To open the list of records marked as Pending or Questionable you click one of the buttons marked with the red arrows in the illustration above.
The screen that opens, as shown in the illustration on the left, shows a list of all of the items you have marked with that status. The text for each item is a link. Clicking a link in that list opens the associated record.
You remove a record from either list by changing the status of it to another value.
Opening the ORA Setting window, and its first function, providing access to the list of Pending and Questionable records, is described above. The use of the Export and Import Settings buttons is described in my article on Template Basics.
The controls in the second box on the OraSettings window set the format of dates when they appear in the ORA Control Panel. This is done with the two drop-down lists, as marked with red arrows in the illustration on the right.
When ORA recognizes a date in a record, it displays it in the Control Panel in a standard format, not necessarily in the format it appears in the record. The Date Format field at the top of the OraSettings Screen controls which format is used. Several different formats are offered. To change the format being used, open the drop-down list and choose the one you prefer. The illustration below shows this list.
The meaning of the codes in that drop-down list is shown below:
|d||day, written as a one or two-digit number|
|dd||day, written as a two-digit number, with leading zero if needed|
|Mmmm||month, written out in mixed case, e.g. January|
|Mmm||month, written as a three-letter abbreviation in mixed-case, e.g. Jan|
|MMM||month, written as a three-letter abbreviation in upper-case, e.g. JAN|
|mm||month, written as a two-digit number with leading zero if needed, e.g. 01|
|yyy||year, written as a three or four-digit number|
|yyyy||year, written as a four-digit number, with leading zero for years before 1000|
All the formats on the list separate the day, month, and year with spaces, except for the bottom one which separates them with hyphens.
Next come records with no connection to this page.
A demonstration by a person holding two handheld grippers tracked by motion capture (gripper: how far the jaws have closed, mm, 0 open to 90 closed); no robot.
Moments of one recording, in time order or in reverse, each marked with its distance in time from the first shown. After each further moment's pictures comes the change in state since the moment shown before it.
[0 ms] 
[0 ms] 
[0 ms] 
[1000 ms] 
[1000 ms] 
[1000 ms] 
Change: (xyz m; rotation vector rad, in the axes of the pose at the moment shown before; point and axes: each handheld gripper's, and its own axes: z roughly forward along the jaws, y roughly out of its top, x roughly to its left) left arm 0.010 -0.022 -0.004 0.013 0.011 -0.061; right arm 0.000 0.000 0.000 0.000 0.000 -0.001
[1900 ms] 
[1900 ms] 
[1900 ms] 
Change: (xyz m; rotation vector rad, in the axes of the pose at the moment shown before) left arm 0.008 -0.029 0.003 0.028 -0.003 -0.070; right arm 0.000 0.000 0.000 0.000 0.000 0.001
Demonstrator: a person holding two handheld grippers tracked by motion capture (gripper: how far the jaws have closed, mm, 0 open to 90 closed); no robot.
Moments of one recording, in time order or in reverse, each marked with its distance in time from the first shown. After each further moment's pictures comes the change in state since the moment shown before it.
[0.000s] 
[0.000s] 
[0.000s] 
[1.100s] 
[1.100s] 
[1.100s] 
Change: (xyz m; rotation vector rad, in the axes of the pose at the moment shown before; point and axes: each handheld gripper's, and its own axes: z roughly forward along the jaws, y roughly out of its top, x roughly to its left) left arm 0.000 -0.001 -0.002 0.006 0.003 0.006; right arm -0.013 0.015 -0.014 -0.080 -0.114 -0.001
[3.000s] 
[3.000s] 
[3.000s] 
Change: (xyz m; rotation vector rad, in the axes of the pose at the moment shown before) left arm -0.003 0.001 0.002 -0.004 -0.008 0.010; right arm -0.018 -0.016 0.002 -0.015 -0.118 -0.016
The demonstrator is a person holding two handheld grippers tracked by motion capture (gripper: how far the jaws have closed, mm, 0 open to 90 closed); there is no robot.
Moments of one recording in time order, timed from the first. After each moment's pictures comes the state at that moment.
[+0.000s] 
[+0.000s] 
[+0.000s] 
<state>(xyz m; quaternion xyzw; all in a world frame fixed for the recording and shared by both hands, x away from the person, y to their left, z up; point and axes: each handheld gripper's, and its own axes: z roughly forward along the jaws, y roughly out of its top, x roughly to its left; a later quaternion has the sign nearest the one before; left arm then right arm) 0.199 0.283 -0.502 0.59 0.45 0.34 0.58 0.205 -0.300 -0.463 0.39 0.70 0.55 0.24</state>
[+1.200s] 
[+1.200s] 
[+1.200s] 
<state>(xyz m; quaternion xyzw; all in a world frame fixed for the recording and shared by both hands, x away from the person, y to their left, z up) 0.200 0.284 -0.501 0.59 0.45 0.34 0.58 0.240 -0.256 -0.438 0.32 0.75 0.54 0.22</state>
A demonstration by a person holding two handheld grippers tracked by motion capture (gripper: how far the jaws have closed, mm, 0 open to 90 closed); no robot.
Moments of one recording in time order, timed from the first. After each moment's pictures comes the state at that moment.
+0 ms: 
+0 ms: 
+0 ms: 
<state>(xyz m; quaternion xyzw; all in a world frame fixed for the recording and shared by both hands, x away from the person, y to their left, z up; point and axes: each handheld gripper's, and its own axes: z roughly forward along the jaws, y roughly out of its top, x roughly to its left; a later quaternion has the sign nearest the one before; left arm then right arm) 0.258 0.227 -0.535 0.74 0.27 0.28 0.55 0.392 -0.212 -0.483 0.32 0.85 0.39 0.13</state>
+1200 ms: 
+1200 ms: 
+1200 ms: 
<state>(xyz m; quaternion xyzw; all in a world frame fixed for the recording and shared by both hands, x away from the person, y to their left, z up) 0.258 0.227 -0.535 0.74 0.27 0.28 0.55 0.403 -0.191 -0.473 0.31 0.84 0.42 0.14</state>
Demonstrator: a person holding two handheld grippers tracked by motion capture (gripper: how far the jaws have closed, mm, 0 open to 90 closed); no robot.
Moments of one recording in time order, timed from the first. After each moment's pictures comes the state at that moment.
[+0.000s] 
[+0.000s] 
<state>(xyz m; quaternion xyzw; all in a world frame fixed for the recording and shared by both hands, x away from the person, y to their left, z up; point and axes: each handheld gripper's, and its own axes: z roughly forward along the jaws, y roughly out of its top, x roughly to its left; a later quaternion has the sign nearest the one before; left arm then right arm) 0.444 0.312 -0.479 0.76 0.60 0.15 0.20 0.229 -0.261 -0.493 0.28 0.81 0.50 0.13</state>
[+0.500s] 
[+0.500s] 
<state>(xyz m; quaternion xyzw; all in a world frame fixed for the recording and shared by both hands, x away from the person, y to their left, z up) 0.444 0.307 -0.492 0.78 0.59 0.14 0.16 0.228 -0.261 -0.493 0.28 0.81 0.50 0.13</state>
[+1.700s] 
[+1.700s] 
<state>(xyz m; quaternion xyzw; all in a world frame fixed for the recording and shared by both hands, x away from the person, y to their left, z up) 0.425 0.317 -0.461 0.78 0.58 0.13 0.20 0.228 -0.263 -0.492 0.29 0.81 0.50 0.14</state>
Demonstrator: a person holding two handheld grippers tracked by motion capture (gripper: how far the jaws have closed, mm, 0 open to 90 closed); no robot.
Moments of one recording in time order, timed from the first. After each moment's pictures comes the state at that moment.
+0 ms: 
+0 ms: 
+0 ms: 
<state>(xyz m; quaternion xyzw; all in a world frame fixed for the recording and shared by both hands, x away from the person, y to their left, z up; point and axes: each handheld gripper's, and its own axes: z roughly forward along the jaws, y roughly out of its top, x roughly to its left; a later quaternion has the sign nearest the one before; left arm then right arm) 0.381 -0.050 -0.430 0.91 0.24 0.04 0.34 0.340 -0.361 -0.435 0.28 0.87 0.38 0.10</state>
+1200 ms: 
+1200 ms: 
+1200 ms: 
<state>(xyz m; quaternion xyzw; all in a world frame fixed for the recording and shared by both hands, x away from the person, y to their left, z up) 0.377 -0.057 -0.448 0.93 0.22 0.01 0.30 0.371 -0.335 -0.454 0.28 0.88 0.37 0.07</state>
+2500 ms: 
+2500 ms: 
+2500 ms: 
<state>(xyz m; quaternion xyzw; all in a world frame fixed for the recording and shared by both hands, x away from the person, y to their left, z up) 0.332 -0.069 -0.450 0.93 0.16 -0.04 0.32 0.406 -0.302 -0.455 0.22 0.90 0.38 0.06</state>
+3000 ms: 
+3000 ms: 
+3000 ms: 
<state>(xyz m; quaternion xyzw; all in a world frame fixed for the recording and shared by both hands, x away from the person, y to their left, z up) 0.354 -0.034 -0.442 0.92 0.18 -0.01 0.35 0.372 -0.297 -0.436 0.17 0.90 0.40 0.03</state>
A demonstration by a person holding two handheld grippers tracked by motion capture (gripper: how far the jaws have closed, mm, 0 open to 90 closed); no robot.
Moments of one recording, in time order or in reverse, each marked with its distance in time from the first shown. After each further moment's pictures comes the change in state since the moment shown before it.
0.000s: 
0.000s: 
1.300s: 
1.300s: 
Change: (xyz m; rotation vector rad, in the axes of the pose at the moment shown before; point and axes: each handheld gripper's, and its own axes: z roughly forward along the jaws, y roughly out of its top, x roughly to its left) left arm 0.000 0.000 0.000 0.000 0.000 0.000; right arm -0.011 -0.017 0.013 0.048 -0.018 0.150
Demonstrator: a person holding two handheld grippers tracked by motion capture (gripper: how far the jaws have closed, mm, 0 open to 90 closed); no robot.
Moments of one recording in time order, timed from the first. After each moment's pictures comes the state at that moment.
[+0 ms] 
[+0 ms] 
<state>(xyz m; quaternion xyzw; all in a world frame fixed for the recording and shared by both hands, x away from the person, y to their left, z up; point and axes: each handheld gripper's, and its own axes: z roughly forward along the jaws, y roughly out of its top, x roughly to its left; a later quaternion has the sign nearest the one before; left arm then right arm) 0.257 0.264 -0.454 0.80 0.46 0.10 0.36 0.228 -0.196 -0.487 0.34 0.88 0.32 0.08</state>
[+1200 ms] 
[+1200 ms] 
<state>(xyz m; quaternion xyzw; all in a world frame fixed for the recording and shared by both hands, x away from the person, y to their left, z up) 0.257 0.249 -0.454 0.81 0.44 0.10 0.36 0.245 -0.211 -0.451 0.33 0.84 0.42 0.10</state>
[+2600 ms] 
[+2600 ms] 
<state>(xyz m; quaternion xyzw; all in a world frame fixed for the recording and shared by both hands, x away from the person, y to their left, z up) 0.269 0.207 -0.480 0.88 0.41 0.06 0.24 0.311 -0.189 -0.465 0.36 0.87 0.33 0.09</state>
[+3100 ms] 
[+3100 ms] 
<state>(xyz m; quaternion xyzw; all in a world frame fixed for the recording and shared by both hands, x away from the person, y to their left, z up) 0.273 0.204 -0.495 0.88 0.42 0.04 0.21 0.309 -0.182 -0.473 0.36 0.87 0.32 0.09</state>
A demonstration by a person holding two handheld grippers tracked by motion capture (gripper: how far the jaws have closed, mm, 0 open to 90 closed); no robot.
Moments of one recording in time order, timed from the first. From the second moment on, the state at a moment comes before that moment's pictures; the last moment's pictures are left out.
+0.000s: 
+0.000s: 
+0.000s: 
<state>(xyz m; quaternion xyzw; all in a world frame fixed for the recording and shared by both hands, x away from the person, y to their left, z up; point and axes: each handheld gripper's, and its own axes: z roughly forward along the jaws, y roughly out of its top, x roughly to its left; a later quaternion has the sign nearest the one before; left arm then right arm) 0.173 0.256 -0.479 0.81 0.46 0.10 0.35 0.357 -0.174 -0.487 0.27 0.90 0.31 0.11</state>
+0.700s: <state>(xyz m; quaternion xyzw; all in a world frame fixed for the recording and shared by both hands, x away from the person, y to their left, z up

Generally you would set this date to the format you will use most often, perhaps the one you want to use when pasting dates into a date field in your genealogy program. You may need dates in different formats for a specific application, say for use in a filename for saving an image file. You can do that by creating a Text Template, as described in my Template Basics article, using a date Transformation, as described in my article on Transformations. You will then be able to copy and paste the date in that format when needed.
The Quarter Date Format is used for those records that are recorded in "quarter dates" rather than full dates, and works similarly.
The remainder of the OraSettings window is used to create and manage Templates, which are described in my articles on Templates, starting with the one Template Basics.
This article describes only basic "out-of-the-box" functions of ORA – the Record Status feature and copying individual data items from the Control Panel to paste them into your genealogy or other program. ORA can do much more to save you time and reduce typing errors in recording data from online services. To see how, please see the other articles in this Section.
In particular, I suggest you explore simple Templates, which are described in my article on Template Basics. They allow you to copy the data in a different format than the way it's recorded with a single click, and paste it into your genealogy program just the way you prefer. Perhaps you want a date in a different format; to pull city, county, and state individually out of a field that contains all of them, or the reverse; or to add bit of "standard" text you like around one or more items of data. Simple Templates you can do that and more.
In addition to my articles, the ORA help pages are a rich source of details about the available features.